イタリアのマッテオ・サルビーニ運輸大臣は、今月ボローニャ市が市街地の最高速度を30km/hに引き下げたことを受け、他都市の地方議会に対し、時速制限をボローニャに併せて一律に引き下げないよう牽制した。(ボローニャ・チッタ30:過去の紹介記事はこちら

イタリアのほとんどの都市部の時速制限は50km/hであるが、中道左派の議会が運営するボローニャ市はイタリアの主要都市で初めて制限速度を引き下げた都市となった。一方、サルビーニ運輸相は極右政党同盟党の党首で、ボローニャ市長は時速制限によって労働者や地元企業の生活を複雑にしている、と非難している。他都市がボローニャに追随することを思いとどまらせるべく、運輸相は、制限速度を引き下げることができるのは学校の近くなどの脆弱なエリアのみであるという国の規則を強調する指令を出し、同指令で、ルールに反する場合、運輸省が速度規制を覆すことができると警告している。

ボローニャ市長は、制限速度を50km/hに戻すつもりはないと述べており、制限速度の引き下げはより安全で持続可能な都市にし、高齢者や子どもたちを守るもので、市民の納得を得られるものだと返している。統計では、イタリアはEUで最も自動車保有率が高く、人口1,000人当たりの乗用車保有台数はEU平均の560台に対して684台であることから、イタリア人は道路のルールの変更や制限に敏感に反応するので、政争の具になりやすいと考えられる。

insight | 知見

  • イタリアの地方自治の状況はよく知りませんが、国が直接都市のルール変更まで手を出すことは記事を読む限りなさそうですが、事前に警告するとはなかなか踏み込んでいますよね。そんなことをして票が集まるのでしょうか。

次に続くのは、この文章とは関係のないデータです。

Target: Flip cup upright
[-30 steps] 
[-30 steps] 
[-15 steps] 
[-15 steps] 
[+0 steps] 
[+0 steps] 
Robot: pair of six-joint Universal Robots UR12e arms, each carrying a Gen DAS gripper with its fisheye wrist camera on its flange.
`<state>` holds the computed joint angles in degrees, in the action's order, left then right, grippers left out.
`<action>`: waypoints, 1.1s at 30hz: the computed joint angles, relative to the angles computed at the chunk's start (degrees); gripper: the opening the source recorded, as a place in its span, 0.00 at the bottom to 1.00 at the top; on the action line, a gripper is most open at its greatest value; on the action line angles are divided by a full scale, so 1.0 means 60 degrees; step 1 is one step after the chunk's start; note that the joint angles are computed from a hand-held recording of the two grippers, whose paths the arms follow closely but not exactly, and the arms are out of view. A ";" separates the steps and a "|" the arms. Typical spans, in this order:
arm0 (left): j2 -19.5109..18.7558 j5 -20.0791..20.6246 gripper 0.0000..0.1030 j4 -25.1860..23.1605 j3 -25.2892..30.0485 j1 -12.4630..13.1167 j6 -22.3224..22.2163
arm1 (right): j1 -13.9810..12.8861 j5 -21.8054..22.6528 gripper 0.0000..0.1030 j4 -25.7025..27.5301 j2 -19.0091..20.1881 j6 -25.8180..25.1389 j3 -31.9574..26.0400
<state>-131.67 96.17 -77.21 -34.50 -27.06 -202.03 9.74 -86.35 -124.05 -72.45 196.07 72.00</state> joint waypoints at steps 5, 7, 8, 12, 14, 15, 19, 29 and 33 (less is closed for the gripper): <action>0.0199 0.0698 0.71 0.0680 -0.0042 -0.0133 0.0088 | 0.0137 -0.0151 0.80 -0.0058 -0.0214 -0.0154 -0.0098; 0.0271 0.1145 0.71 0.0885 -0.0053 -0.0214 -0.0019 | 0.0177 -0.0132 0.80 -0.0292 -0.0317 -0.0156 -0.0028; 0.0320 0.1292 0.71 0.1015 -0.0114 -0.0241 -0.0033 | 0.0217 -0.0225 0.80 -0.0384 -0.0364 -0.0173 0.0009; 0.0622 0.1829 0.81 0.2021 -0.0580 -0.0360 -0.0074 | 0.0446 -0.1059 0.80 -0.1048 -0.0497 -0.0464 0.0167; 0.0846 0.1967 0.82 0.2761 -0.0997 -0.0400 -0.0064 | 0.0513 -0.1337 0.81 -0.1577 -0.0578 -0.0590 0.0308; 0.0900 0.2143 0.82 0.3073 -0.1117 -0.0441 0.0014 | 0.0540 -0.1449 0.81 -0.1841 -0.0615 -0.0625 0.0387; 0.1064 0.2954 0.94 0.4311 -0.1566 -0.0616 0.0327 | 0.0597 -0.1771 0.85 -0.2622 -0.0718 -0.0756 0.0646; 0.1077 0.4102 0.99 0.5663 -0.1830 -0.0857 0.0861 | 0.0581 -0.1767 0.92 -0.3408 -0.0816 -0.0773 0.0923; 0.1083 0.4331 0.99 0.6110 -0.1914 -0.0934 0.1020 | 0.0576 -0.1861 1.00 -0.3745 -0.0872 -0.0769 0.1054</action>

  • 知らなかったのですが、イタリアはアメリカに次いで人口あたりの自動車保有台数が多く世界2位(JAMAのデータ集)で、人口1,000人あたりの自動車保有は日本よりも100台以上多いようです。人口あたりの交通死亡事故も日本より多い(交通安全白書のデータ)ので、制限速度引き下げをやめさせるのであれば、より安全な交通にする考え方がセットで提示されるべきだと思います。